AIM OF THE TASK
Without the pictures, can you quote each line below exactly?

SUPPLIED MATERIAL
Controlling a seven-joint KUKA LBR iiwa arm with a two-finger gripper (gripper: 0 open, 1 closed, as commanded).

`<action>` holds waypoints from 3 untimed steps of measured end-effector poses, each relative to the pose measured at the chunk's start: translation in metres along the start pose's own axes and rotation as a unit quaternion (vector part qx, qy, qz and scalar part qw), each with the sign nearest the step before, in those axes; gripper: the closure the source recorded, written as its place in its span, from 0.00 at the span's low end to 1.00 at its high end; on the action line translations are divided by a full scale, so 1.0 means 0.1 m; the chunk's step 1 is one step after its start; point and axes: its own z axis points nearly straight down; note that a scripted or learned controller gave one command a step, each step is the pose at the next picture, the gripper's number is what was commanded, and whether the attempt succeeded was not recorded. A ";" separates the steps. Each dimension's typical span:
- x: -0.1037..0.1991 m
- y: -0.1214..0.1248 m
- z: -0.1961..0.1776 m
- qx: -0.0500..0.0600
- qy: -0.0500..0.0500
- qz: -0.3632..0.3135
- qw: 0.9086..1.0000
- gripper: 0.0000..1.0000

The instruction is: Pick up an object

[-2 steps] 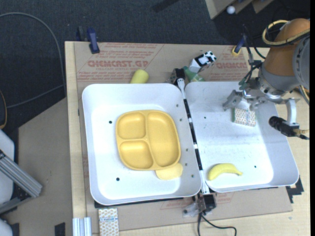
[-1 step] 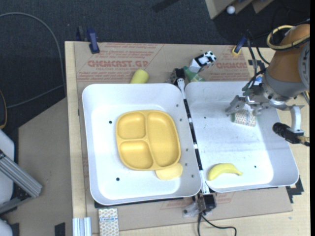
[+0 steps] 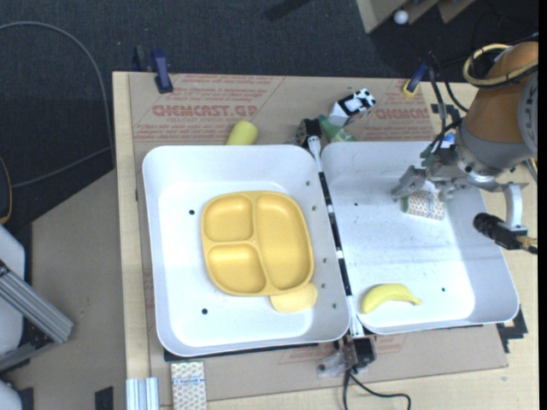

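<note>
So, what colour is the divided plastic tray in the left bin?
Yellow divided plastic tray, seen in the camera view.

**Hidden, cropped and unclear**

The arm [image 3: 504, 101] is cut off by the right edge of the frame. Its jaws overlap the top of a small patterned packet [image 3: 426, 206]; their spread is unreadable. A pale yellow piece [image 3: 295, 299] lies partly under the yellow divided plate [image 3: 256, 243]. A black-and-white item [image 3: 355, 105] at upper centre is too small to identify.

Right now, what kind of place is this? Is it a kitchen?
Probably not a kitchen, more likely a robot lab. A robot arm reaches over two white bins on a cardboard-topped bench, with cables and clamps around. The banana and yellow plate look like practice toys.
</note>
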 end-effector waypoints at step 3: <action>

TASK RESULT
Controlling a seven-joint KUKA LBR iiwa arm with a two-finger gripper (gripper: 0 open, 1 closed, as commanded).

`<action>` holds waypoints from 3 untimed steps of measured end-effector poses, each relative to the pose measured at the chunk's start: translation in metres along the start pose's own axes and rotation as a unit quaternion (vector part qx, qy, qz and scalar part qw), each with the sign nearest the step before, in those axes; gripper: the closure the source recorded, written as its place in its span, from 0.00 at the span's low end to 1.00 at its high end; on the action line translations are divided by a full scale, so 1.0 means 0.1 m; the chunk's step 1 is one step after its start; point and axes: its own z axis points nearly straight down; note that a scripted or learned controller gave one command a step, each step is the pose at the next picture, the gripper's number is what was commanded, and whether the attempt succeeded was not recorded. A ";" separates the steps. Each dimension's typical span:
- x: -0.1037..0.1991 m
- y: -0.1214..0.1248 m
- z: -0.1961..0.1776 m
- qx: -0.0500..0.0600
- qy: -0.0500..0.0500
- qz: -0.3632..0.3135
- qw: 0.9086..1.0000
- gripper: 0.0000..1.0000

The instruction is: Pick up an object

[-2 steps] 
[-1 step] 
[+0 steps] 

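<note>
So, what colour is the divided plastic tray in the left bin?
Yellow divided plastic tray, seen in the camera view.

**Hidden, cropped and unclear**

The arm [image 3: 504, 101] is cut off by the right edge of the frame. Its jaws overlap the top of a small patterned packet [image 3: 426, 206]; their spread is unreadable. A pale yellow piece [image 3: 295, 299] lies partly under the yellow divided plate [image 3: 256, 243]. A black-and-white item [image 3: 355, 105] at upper centre is too small to identify.

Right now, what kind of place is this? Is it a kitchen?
Probably not a kitchen, more likely a robot lab. A robot arm reaches over two white bins on a cardboard-topped bench, with cables and clamps around. The banana and yellow plate look like practice toys.
</note>
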 end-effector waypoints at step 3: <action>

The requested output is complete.